» REQUIREMENT: Copy nothing from the entries below except the lines from the one containing "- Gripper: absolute" through the one containing "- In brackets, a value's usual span", and copy those exactly.

» DATA SHOWN:
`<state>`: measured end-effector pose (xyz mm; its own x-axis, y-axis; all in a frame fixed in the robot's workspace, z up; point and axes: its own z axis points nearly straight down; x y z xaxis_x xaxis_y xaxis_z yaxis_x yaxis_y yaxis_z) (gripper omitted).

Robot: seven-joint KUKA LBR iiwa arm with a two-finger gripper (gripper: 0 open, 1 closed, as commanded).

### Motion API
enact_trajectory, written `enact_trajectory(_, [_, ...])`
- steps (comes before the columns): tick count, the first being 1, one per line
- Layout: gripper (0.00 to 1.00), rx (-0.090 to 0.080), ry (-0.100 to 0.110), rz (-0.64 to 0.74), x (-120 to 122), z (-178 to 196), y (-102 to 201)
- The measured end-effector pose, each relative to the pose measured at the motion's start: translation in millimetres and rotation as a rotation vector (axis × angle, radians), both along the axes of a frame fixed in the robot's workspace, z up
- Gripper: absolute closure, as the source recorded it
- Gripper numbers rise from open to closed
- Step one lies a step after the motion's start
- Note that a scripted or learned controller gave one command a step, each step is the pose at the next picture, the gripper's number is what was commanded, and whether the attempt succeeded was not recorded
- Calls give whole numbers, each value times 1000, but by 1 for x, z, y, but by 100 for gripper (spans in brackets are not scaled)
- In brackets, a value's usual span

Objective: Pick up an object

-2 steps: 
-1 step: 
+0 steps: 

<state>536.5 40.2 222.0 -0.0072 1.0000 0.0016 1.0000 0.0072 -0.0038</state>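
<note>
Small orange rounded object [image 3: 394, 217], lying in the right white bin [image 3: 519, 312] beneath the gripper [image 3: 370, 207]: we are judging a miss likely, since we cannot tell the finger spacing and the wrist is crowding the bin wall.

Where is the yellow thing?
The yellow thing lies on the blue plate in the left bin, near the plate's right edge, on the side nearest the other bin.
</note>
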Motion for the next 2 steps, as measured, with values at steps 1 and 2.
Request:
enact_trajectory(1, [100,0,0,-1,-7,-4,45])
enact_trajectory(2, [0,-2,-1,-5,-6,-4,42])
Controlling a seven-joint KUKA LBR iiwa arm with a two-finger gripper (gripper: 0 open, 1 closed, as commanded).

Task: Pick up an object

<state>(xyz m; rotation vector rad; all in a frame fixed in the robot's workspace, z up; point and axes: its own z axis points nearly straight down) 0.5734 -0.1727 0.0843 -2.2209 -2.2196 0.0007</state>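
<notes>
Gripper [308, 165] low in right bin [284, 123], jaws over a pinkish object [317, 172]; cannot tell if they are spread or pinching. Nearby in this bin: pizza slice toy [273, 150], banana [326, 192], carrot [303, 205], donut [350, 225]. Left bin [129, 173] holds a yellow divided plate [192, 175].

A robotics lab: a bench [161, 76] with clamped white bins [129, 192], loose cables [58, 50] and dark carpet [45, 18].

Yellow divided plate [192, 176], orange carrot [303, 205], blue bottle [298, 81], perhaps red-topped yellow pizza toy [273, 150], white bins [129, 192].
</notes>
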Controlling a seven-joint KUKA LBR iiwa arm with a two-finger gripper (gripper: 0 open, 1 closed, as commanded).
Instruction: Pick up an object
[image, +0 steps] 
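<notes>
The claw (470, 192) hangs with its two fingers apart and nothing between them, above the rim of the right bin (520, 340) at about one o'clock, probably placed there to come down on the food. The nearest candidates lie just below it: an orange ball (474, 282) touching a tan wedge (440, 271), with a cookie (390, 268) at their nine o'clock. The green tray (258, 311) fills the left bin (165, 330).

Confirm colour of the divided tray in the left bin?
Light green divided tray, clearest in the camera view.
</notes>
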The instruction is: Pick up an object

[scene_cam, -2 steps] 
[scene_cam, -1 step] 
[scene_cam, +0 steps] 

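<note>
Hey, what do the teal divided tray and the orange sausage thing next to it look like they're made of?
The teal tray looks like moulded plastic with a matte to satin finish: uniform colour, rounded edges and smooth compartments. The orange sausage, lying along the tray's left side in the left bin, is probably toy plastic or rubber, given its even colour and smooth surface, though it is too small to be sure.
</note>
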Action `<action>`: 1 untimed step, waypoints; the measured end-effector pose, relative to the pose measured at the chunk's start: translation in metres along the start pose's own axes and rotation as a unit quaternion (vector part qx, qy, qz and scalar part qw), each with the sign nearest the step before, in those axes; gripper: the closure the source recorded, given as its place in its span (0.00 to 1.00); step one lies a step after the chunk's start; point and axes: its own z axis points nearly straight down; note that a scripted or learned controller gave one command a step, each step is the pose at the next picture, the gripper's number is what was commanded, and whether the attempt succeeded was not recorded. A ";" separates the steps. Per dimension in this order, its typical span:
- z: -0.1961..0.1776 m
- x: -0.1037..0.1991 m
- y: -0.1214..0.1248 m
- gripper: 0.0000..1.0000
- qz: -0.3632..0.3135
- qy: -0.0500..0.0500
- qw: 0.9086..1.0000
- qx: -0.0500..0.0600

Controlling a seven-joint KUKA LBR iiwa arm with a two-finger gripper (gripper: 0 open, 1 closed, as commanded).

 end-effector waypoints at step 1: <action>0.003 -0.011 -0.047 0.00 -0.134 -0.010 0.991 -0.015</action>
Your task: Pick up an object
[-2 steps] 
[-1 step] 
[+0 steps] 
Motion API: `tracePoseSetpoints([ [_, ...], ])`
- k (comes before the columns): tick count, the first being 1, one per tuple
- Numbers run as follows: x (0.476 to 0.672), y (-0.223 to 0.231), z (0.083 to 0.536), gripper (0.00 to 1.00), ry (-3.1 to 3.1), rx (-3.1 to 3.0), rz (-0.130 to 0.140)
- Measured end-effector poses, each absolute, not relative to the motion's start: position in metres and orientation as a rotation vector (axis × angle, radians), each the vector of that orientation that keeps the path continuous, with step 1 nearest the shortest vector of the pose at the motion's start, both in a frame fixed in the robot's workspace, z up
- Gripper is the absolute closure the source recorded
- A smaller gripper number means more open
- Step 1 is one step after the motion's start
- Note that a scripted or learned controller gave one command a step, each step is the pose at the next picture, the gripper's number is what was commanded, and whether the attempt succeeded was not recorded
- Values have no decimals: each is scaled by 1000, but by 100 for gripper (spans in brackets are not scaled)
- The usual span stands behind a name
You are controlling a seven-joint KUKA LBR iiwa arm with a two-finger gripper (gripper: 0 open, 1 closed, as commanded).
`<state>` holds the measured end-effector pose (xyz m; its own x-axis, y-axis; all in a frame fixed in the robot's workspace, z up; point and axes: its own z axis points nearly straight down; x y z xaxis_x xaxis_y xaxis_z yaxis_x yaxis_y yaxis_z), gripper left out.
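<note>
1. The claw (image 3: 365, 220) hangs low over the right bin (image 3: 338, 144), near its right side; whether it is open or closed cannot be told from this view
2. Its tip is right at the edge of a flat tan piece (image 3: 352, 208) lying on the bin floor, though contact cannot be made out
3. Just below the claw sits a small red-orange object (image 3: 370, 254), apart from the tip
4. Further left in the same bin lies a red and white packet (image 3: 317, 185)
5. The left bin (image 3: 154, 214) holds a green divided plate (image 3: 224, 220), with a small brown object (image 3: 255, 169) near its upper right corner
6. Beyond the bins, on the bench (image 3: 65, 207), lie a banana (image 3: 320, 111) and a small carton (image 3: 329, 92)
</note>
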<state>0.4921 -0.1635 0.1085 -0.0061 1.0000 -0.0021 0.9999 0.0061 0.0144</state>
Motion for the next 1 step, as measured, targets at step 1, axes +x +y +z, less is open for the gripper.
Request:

» TASK SOLUTION:
- Gripper: absolute closure, as the source recorded it
- Gripper numbers rise from open to closed
- Step one lies a step after the motion's start
- Note that a scripted or learned controller gave one command a step, each step is the pose at the next picture, the gripper's number is what was commanded, and whether the attempt succeeded was not recorded
- Calls give whole numbers, each value times 1000, but by 1 for x, z, y, but by 100 for gripper (spans in brackets are not scaled)
- In brackets, a value's usual span

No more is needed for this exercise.